Potential Functional Additions

If you want deeper FP ergonomics, these additions would keep the API aligned with the existing stream/collector style:

  1. Stream combinators
  2. partition(predicate) → returns (matches, non_matches) without forcing collectors.
  3. chunk_by(key_fn) → starts a new chunk when the key changes (useful for run-length-like grouping).
  4. distinct_by(key_fn) → distinct with projection, complementing distinct().
  5. take_until(predicate) / drop_until(predicate) → common FP flow-control operations.
  6. merge_sorted(other, key=None) → stream-friendly merges for pre-sorted inputs.

  7. Collector extensions

  8. median, percentile, and histogram collectors for richer stats.
  9. top_n / bottom_n collectors to avoid full sorts for large datasets.

  10. Option/Result ergonomics

  11. zip, sequence, and traverse helpers to combine Option/Result values across collections.

  12. Type-focused affordances

  13. map_typed / filter_typed variants or overloads that narrow types for better IDE guidance.

These are additive and can remain optional, preserving the current API surface while giving power users more functional vocabulary.

Rust Acceleration Plan

Certain operations are CPU-heavy or memory-sensitive and are prime candidates for a Rust extension module.
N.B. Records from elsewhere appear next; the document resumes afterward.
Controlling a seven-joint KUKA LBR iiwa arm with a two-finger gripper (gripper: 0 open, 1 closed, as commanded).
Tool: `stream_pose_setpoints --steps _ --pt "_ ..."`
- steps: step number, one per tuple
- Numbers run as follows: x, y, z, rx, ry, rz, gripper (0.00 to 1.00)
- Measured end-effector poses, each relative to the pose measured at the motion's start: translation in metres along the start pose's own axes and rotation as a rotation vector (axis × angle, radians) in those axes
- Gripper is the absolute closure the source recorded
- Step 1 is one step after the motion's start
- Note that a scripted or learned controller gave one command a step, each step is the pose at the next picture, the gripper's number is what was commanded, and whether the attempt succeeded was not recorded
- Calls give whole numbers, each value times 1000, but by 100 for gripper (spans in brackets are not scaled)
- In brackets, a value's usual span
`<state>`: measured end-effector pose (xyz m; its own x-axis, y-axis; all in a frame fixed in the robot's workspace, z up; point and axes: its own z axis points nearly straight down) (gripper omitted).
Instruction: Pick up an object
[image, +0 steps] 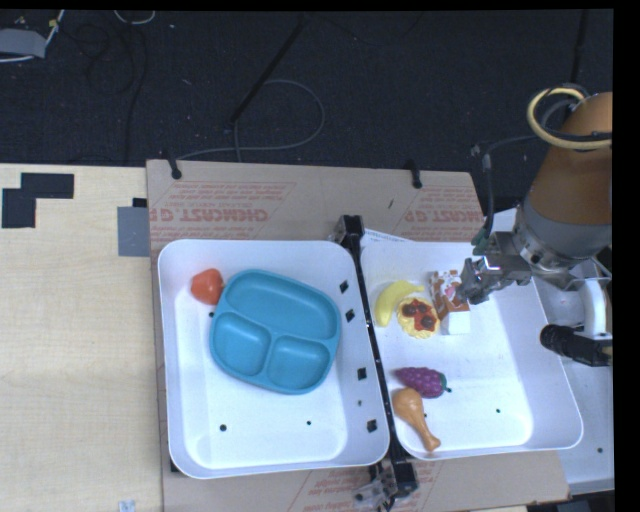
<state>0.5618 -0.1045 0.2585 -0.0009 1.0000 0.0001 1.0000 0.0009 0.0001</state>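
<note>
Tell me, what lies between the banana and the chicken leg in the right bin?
In the camera view, the purple grapes lie between the banana and the chicken leg, on the right bin floor.

Two white bins sit side by side: the left bin (190, 420) carries a sky-blue divided tray (274, 331) and an orange-red tomato (207, 286), while the right bin (520, 400) shows a yellow banana (392, 297), a yellow disc with red topping (419, 317), a dark purple grape bunch (422, 380) and a tan chicken drumstick (414, 417). The cardboard sheet (300, 205) under the bins is brown with reddish printed lettering. The counter (70, 360) is pale wood, marked with black and grey squares. The arm (575, 190) is grey with an orange band, and the end effector (470, 285) is dark metallic grey.
</note>
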Motion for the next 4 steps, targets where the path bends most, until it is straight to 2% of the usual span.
stream_pose_setpoints --steps 1,4 --pt "-1 0 -36 0 0 0 100" --pt "139 -57 -6 6 1 -3 100"
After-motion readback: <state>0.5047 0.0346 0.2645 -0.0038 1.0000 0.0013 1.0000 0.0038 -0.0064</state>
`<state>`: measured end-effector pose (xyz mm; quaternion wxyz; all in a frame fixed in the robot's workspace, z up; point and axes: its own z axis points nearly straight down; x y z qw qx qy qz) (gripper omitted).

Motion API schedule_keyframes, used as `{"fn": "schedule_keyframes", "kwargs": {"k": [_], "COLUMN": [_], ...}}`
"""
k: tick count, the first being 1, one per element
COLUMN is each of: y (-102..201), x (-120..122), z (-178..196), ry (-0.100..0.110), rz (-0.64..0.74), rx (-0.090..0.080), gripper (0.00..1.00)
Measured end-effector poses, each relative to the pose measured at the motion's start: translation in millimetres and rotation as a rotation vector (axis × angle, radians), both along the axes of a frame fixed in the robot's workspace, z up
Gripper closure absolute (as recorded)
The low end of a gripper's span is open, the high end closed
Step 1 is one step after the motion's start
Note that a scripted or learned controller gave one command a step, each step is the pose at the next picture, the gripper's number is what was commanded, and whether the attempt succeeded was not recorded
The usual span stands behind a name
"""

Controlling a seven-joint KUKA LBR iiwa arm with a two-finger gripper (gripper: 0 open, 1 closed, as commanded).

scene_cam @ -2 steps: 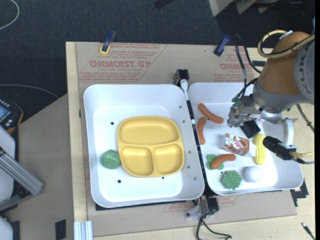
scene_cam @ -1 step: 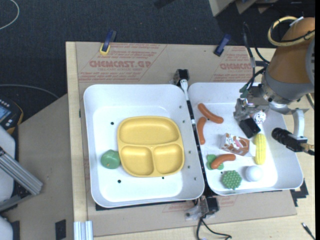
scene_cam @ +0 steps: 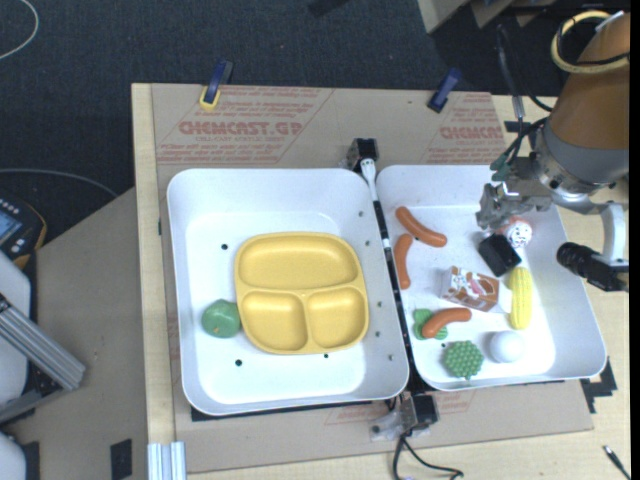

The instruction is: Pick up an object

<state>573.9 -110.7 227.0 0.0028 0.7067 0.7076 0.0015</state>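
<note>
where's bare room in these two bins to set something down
Left bin: a bare strip between its far wall and the yellow divided plate, plus the near right corner. Right bin: crowded with sausages, corn, broccoli and the gripper.

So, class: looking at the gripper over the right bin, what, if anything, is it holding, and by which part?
It cannot be told. The gripper hangs low over the right bin, close to a small white spotted object, but no object is seen between its fingers.
</note>
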Motion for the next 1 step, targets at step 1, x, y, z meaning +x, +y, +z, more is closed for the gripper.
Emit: {"fn": "schedule_keyframes", "kwargs": {"k": [1], "y": [20.0], "x": [-26.0], "z": [-9.8], "ry": [0.010], "rz": [0.000], "rx": [0.003], "gripper": [1.00]}}
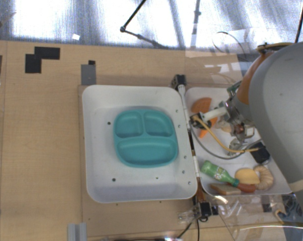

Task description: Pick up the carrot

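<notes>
By the table's near right corner, in the right bin [210, 157], lie a green bottle [218, 171], a yellow lemon [246, 175], a red piece [245, 188] and a beige pastry [265, 176]. Farther back, the carrot [203, 132] shows as an orange tip near that bin's left wall, partly hidden by the wrist of the grey arm [287, 114]. The jaws hang just beside it; open or closed cannot be told. A rounded orange piece [201, 105] lies toward the far edge. The left bin [98, 134] holds a teal divided plate [143, 137].
</notes>
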You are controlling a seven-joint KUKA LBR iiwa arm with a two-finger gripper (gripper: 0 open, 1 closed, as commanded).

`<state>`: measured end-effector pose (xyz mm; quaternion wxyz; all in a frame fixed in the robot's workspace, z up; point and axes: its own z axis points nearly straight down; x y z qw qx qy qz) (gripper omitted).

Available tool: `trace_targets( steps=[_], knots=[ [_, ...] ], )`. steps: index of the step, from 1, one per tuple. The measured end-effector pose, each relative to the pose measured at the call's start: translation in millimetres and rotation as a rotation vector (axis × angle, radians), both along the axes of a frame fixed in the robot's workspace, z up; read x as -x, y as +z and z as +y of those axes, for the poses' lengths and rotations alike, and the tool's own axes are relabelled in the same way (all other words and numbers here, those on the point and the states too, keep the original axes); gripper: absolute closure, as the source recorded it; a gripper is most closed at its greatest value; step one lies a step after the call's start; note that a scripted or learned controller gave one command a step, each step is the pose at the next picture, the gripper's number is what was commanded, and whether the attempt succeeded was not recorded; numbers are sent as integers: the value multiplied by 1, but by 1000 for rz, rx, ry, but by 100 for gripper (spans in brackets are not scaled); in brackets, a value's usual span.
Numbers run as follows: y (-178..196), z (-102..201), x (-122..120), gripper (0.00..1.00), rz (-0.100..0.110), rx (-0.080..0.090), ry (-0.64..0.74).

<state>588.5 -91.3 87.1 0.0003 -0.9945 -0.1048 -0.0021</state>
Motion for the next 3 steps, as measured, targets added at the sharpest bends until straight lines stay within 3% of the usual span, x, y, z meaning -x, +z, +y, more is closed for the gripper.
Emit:
trace_targets(
  steps=[1, 2, 3],
  knots=[
    [1, 8, 16, 0, -5, 2, 75],
    [1, -20, -55, 0, 1, 4, 417],
    [-1, 10, -35, 0, -2, 1, 193]
  ],
)
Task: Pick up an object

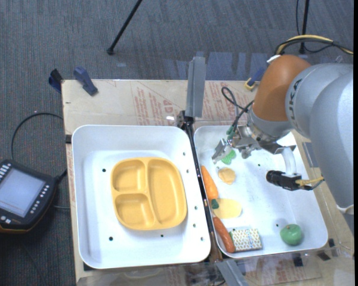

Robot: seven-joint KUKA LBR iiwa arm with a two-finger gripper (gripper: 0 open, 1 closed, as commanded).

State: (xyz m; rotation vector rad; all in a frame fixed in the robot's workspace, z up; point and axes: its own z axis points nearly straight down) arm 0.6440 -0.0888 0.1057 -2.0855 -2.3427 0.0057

The key is to keep Python ergonomics while enabling a fast-path for large data or numeric workloads.

Candidate hotspots

  • Numeric collectors: summarizing, summing, averaging, quantiles.
  • High-volume transforms: map/filter/flat_map on numeric streams.
  • Windowing/scan: especially on large sequences of numeric data.
  • Group-by and distinct for large datasets (hashing overhead in Python can be high).
  • Parallel operations: a Rust-backed parallel() pipeline using rayon for consistent throughput.

Proposed approach

  1. Optional extension module
  2. Build a fpstreams_rust extension via pyo3 + maturin.
  3. Ship as an extra (e.g., pip install fpstreams[fast]) that preserves the pure-Python fallback.

  4. Stable Python API

  5. Keep the public classes and method signatures unchanged.
  6. Route to Rust fast-paths when the stream contains Rust-friendly types (e.g., numeric lists, NumPy arrays, or buffer protocol inputs).

  7. Interoperability strategy

  8. Support Python iterables for compatibility, but add an optimized path for lists/tuples/arrays.
  9. Use PyBuffer/NumPy views for zero-copy operations where possible.

  10. Incremental rollout

  11. Start with collectors (summarizing, summing, averaging) and window/scan operations.
  12. Add parallel map/filter/reduce after functional parity is proven.
  13. Gate by benchmarks to validate real-world wins.

  14. Testing & CI

  15. Add Python/Rust parity tests.
  16. Build wheels for major platforms in CI to keep installation friction low.

This plan keeps fpstreams easy to install while unlocking a high-performance option for complex workloads.